■ **Exercise brief**: Every record should be written out exactly, please.

■ **Data section**:
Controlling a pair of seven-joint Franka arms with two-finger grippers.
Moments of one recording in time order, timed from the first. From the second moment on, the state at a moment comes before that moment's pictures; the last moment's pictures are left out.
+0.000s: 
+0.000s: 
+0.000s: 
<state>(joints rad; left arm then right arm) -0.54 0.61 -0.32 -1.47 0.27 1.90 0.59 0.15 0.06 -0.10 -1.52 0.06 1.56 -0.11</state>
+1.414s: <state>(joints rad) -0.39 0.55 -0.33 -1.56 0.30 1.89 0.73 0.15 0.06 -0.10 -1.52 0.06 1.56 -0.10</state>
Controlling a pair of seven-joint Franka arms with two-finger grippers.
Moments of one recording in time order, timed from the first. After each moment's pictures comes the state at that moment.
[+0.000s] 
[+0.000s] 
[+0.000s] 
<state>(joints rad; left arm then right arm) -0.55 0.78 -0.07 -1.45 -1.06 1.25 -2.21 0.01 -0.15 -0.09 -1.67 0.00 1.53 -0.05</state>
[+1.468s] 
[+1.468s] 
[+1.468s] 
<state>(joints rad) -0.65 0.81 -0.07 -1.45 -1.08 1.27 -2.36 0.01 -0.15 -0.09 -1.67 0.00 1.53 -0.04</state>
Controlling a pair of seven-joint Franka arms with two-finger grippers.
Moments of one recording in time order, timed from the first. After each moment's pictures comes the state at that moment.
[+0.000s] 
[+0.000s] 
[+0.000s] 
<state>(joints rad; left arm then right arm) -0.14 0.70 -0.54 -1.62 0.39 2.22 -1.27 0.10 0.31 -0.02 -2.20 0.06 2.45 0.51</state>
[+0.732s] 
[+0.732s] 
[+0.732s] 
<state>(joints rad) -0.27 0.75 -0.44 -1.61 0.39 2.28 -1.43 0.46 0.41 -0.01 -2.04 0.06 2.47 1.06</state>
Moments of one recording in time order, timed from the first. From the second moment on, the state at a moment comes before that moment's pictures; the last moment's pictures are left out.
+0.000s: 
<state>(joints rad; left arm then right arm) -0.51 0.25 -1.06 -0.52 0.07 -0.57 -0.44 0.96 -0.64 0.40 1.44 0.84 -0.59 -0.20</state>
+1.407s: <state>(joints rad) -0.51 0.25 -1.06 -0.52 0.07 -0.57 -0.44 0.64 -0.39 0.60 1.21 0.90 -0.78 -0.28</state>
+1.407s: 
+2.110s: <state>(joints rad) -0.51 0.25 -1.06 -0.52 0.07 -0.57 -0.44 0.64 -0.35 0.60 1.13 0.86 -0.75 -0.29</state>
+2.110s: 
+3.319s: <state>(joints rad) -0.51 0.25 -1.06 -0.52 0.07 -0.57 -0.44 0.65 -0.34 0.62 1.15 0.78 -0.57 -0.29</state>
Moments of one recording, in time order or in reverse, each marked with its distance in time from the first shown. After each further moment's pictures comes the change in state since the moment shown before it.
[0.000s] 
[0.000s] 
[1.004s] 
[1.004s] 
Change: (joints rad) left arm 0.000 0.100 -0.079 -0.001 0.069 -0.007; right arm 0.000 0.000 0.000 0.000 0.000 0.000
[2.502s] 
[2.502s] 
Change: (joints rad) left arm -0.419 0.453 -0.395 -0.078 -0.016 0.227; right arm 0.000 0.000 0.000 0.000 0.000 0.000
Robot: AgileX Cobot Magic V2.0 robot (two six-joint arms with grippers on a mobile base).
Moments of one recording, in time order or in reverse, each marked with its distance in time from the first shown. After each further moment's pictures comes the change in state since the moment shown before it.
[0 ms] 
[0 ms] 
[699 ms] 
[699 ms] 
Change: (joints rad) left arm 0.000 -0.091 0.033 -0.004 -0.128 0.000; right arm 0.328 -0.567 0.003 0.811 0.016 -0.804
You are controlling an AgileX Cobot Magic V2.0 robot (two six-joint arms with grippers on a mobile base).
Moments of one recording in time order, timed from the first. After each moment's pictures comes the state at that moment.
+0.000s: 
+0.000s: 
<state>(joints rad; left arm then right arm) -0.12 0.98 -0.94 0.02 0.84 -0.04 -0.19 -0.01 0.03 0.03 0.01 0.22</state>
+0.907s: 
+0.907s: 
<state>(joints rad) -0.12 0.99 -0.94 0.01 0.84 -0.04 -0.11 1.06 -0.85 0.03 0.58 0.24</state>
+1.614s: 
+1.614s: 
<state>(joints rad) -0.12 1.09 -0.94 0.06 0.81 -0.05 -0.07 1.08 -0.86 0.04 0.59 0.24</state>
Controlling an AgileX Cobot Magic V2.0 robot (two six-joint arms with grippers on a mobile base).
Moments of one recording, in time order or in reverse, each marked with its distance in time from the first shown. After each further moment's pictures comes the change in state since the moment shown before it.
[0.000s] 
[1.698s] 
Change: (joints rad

■ **Solution for this exercise**:
Controlling a pair of seven-joint Franka arms with two-finger grippers.
Moments of one recording in time order, timed from the first. From the second moment on, the state at a moment comes before that moment's pictures; the last moment's pictures are left out.
+0.000s: 
+0.000s: 
+0.000s: 
<state>(joints rad; left arm then right arm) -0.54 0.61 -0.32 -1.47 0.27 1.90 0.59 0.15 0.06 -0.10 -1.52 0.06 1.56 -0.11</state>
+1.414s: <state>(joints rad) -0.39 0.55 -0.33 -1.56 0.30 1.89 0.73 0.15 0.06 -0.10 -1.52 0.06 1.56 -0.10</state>
Controlling a pair of seven-joint Franka arms with two-finger grippers.
Moments of one recording in time order, timed from the first. After each moment's pictures comes the state at that moment.
[+0.000s] 
[+0.000s] 
[+0.000s] 
<state>(joints rad; left arm then right arm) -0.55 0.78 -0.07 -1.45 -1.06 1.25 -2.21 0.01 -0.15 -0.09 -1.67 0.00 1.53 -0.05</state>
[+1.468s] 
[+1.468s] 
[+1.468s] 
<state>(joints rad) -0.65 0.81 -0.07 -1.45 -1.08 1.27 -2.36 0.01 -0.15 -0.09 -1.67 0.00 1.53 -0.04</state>
Controlling a pair of seven-joint Franka arms with two-finger grippers.
Moments of one recording in time order, timed from the first. After each moment's pictures comes the state at that moment.
[+0.000s] 
[+0.000s] 
[+0.000s] 
<state>(joints rad; left arm then right arm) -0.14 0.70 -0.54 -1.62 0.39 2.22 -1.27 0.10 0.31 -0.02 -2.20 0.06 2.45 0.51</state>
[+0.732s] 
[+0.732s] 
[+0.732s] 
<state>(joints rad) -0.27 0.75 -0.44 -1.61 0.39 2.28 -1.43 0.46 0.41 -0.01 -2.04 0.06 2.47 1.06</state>
Moments of one recording in time order, timed from the first. From the second moment on, the state at a moment comes before that moment's pictures; the last moment's pictures are left out.
+0.000s: 
<state>(joints rad; left arm then right arm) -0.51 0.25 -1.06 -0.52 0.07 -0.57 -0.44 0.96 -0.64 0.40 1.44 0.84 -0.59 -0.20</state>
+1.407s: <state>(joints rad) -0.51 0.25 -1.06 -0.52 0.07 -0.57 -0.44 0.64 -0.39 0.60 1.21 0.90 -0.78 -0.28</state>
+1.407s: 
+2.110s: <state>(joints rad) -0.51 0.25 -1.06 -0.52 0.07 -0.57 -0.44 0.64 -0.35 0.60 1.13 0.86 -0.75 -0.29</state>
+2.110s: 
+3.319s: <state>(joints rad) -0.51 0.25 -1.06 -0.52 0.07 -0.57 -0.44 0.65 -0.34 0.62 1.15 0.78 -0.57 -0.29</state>
Moments of one recording, in time order or in reverse, each marked with its distance in time from the first shown. After each further moment's pictures comes the change in state since the moment shown before it.
[0.000s] 
[0.000s] 
[1.004s] 
[1.004s] 
Change: (joints rad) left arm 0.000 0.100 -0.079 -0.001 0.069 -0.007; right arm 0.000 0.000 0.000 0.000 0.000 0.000
[2.502s] 
[2.502s] 
Change: (joints rad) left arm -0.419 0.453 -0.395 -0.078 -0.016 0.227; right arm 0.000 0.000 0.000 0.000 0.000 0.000
Robot: AgileX Cobot Magic V2.0 robot (two six-joint arms with grippers on a mobile base).
Moments of one recording, in time order or in reverse, each marked with its distance in time from the first shown. After each further moment's pictures comes the change in state since the moment shown before it.
[0 ms] 
[0 ms] 
[699 ms] 
[699 ms] 
Change: (joints rad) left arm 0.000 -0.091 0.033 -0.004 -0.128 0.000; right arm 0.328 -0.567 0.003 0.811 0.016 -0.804
You are controlling an AgileX Cobot Magic V2.0 robot (two six-joint arms with grippers on a mobile base).
Moments of one recording in time order, timed from the first. After each moment's pictures comes the state at that moment.
+0.000s: 
+0.000s: 
<state>(joints rad; left arm then right arm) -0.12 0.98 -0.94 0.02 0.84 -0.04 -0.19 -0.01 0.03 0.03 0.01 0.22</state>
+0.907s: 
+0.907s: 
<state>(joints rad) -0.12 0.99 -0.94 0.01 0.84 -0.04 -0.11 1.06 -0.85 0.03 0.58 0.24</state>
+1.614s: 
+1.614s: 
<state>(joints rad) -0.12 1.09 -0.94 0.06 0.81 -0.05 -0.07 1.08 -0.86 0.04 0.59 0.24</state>
Controlling an AgileX Cobot Magic V2.0 robot (two six-joint arms with grippers on a mobile base).
Moments of one recording, in time order or in reverse, each marked with its distance in time from the first shown. After each further moment's pictures comes the change in state since the moment shown before it.
[0.000s] 
[1.698s] 
Change: (joints rad

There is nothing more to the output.